## WHAT IS BEING ASKED
Copy the entries that follow, exactly and completely.

## EXERCISE MATERIAL
Segment Open
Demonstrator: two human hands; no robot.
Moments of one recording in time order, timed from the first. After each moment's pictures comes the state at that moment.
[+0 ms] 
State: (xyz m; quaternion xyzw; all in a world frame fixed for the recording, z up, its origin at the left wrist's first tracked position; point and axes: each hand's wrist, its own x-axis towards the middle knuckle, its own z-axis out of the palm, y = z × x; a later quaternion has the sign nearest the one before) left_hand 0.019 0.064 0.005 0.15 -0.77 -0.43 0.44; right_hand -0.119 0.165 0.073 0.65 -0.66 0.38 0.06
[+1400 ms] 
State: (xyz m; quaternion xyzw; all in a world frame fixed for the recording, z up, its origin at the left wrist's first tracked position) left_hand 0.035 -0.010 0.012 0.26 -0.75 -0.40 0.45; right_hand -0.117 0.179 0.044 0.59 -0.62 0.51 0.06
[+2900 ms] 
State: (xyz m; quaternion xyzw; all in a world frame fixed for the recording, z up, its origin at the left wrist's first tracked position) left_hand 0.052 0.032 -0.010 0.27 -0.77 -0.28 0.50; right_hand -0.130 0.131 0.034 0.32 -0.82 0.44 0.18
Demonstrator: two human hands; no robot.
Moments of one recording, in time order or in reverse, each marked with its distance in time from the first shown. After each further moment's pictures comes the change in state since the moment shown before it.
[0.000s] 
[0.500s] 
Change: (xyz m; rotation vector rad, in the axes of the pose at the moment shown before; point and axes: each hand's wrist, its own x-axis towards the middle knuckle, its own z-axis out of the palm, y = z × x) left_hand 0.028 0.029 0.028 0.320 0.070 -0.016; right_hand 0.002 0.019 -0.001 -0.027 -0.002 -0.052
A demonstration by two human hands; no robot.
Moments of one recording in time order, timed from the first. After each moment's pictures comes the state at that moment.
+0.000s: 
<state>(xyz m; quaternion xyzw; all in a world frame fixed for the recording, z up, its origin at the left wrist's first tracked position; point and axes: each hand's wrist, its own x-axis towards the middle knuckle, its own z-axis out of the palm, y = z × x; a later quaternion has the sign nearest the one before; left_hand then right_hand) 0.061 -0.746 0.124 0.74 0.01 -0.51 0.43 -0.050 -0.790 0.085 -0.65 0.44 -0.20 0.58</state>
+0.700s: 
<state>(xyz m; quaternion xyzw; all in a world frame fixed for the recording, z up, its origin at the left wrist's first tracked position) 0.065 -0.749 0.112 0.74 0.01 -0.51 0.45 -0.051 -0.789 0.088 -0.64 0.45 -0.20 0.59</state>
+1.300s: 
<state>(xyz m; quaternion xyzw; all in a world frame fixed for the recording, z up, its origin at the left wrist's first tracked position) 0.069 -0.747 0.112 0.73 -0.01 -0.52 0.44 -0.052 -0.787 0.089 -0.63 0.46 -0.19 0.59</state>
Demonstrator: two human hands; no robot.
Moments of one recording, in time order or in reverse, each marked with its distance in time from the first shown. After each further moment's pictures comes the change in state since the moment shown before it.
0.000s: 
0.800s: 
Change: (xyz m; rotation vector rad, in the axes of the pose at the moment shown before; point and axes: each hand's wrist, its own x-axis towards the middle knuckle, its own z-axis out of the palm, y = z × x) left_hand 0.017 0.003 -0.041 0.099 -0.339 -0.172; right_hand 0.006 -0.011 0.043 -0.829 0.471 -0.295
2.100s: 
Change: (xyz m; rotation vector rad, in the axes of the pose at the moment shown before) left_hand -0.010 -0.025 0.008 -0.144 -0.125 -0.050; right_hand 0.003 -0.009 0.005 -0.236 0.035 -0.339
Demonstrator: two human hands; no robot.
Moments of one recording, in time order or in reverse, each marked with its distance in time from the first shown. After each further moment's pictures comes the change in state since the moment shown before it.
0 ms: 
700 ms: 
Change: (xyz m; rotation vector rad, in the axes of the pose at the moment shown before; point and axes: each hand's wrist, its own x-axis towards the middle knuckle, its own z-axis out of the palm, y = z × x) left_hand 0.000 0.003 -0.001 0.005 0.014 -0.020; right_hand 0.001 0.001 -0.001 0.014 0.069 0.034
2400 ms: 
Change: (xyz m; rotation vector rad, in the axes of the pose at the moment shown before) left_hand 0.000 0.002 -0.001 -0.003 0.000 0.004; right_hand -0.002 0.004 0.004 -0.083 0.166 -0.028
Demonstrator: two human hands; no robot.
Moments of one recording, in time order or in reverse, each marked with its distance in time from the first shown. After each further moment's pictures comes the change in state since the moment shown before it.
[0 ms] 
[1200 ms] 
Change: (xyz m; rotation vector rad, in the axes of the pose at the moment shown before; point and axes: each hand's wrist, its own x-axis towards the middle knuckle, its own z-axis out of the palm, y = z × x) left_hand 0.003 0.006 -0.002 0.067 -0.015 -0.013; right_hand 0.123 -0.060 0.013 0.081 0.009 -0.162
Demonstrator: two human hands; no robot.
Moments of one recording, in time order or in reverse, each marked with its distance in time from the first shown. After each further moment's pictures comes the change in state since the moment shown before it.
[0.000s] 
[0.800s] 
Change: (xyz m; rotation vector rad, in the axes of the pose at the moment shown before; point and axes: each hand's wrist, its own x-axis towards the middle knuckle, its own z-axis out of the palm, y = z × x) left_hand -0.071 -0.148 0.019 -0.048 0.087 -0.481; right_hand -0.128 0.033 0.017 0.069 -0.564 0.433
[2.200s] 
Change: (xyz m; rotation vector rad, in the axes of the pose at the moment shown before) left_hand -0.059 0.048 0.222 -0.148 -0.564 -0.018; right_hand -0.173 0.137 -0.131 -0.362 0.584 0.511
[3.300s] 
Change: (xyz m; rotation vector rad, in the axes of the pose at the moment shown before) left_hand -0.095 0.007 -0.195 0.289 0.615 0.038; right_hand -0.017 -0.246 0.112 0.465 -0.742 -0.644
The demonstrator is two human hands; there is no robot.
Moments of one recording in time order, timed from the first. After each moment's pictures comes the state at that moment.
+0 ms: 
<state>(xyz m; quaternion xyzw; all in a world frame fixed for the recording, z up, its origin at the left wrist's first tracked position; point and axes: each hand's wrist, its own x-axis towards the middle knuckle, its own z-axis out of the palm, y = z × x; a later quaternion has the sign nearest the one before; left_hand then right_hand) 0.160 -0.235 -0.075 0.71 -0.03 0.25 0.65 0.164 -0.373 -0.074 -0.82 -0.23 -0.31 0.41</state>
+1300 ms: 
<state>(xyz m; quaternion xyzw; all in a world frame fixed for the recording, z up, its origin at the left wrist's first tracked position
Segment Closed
## ANSWER TO THIS TASK
Demonstrator: two human hands; no robot.
Moments of one recording in time order, timed from the first. After each moment's pictures comes the state at that moment.
[+0 ms] 
State: (xyz m; quaternion xyzw; all in a world frame fixed for the recording, z up, its origin at the left wrist's first tracked position; point and axes: each hand's wrist, its own x-axis towards the middle knuckle, its own z-axis out of the palm, y = z × x; a later quaternion has the sign nearest the one before) left_hand 0.019 0.064 0.005 0.15 -0.77 -0.43 0.44; right_hand -0.119 0.165 0.073 0.65 -0.66 0.38 0.06
[+1400 ms] 
State: (xyz m; quaternion xyzw; all in a world frame fixed for the recording, z up, its origin at the left wrist's first tracked position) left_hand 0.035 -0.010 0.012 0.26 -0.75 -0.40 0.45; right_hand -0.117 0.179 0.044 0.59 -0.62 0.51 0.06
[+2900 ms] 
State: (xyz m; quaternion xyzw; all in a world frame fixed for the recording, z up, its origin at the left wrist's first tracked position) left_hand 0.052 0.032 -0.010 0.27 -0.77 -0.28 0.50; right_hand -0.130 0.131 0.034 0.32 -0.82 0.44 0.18
Demonstrator: two human hands; no robot.
Moments of one recording, in time order or in reverse, each marked with its distance in time from the first shown. After each further moment's pictures comes the change in state since the moment shown before it.
[0.000s] 
[0.500s] 
Change: (xyz m; rotation vector rad, in the axes of the pose at the moment shown before; point and axes: each hand's wrist, its own x-axis towards the middle knuckle, its own z-axis out of the palm, y = z × x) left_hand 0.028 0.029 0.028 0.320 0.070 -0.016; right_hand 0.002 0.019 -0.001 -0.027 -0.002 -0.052
A demonstration by two human hands; no robot.
Moments of one recording in time order, timed from the first. After each moment's pictures comes the state at that moment.
+0.000s: 
<state>(xyz m; quaternion xyzw; all in a world frame fixed for the recording, z up, its origin at the left wrist's first tracked position; point and axes: each hand's wrist, its own x-axis towards the middle knuckle, its own z-axis out of the palm, y = z × x; a later quaternion has the sign nearest the one before; left_hand then right_hand) 0.061 -0.746 0.124 0.74 0.01 -0.51 0.43 -0.050 -0.790 0.085 -0.65 0.44 -0.20 0.58</state>
+0.700s: 
<state>(xyz m; quaternion xyzw; all in a world frame fixed for the recording, z up, its origin at the left wrist's first tracked position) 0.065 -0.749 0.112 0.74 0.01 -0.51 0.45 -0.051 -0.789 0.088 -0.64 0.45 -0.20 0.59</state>
+1.300s: 
<state>(xyz m; quaternion xyzw; all in a world frame fixed for the recording, z up, its origin at the left wrist's first tracked position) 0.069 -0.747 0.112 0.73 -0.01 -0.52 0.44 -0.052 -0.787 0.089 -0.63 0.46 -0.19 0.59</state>
Demonstrator: two human hands; no robot.
Moments of one recording, in time order or in reverse, each marked with its distance in time from the first shown. After each further moment's pictures comes the change in state since the moment shown before it.
0.000s: 
0.800s: 
Change: (xyz m; rotation vector rad, in the axes of the pose at the moment shown before; point and axes: each hand's wrist, its own x-axis towards the middle knuckle, its own z-axis out of the palm, y = z × x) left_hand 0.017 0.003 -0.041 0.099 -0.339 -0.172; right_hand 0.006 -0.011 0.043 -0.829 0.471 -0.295
2.100s: 
Change: (xyz m; rotation vector rad, in the axes of the pose at the moment shown before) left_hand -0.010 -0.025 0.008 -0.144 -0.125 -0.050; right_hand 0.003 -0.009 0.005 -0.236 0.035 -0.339
Demonstrator: two human hands; no robot.
Moments of one recording, in time order or in reverse, each marked with its distance in time from the first shown. After each further moment's pictures comes the change in state since the moment shown before it.
0 ms: 
700 ms: 
Change: (xyz m; rotation vector rad, in the axes of the pose at the moment shown before; point and axes: each hand's wrist, its own x-axis towards the middle knuckle, its own z-axis out of the palm, y = z × x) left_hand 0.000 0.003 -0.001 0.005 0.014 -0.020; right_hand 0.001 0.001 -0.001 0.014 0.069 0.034
2400 ms: 
Change: (xyz m; rotation vector rad, in the axes of the pose at the moment shown before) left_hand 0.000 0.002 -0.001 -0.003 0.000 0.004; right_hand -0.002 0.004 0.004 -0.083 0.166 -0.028
Demonstrator: two human hands; no robot.
Moments of one recording, in time order or in reverse, each marked with its distance in time from the first shown. After each further moment's pictures comes the change in state since the moment shown before it.
[0 ms] 
[1200 ms] 
Change: (xyz m; rotation vector rad, in the axes of the pose at the moment shown before; point and axes: each hand's wrist, its own x-axis towards the middle knuckle, its own z-axis out of the palm, y = z × x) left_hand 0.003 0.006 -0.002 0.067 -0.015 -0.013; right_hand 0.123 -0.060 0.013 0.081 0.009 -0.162
Demonstrator: two human hands; no robot.
Moments of one recording, in time order or in reverse, each marked with its distance in time from the first shown. After each further moment's pictures comes the change in state since the moment shown before it.
[0.000s] 
[0.800s] 
Change: (xyz m; rotation vector rad, in the axes of the pose at the moment shown before; point and axes: each hand's wrist, its own x-axis towards the middle knuckle, its own z-axis out of the palm, y = z × x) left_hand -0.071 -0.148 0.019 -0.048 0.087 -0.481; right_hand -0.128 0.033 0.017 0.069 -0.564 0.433
[2.200s] 
Change: (xyz m; rotation vector rad, in the axes of the pose at the moment shown before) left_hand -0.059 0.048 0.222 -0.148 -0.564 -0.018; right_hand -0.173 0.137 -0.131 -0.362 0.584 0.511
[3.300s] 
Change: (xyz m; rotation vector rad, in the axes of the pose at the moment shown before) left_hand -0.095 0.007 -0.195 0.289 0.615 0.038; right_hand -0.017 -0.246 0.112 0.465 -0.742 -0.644
The demonstrator is two human hands; there is no robot.
Moments of one recording in time order, timed from the first. After each moment's pictures comes the state at that moment.
+0 ms: 
<state>(xyz m; quaternion xyzw; all in a world frame fixed for the recording, z up, its origin at the left wrist's first tracked position; point and axes: each hand's wrist, its own x-axis towards the middle knuckle, its own z-axis out of the palm, y = z × x; a later quaternion has the sign nearest the one before; left_hand then right_hand) 0.160 -0.235 -0.075 0.71 -0.03 0.25 0.65 0.164 -0.373 -0.074 -0.82 -0.23 -0.31 0.41</state>
+1300 ms: 
<state>(xyz m; quaternion xyzw; all in a world frame fixed for the recording, z up, its origin at the left wrist's first tracked position

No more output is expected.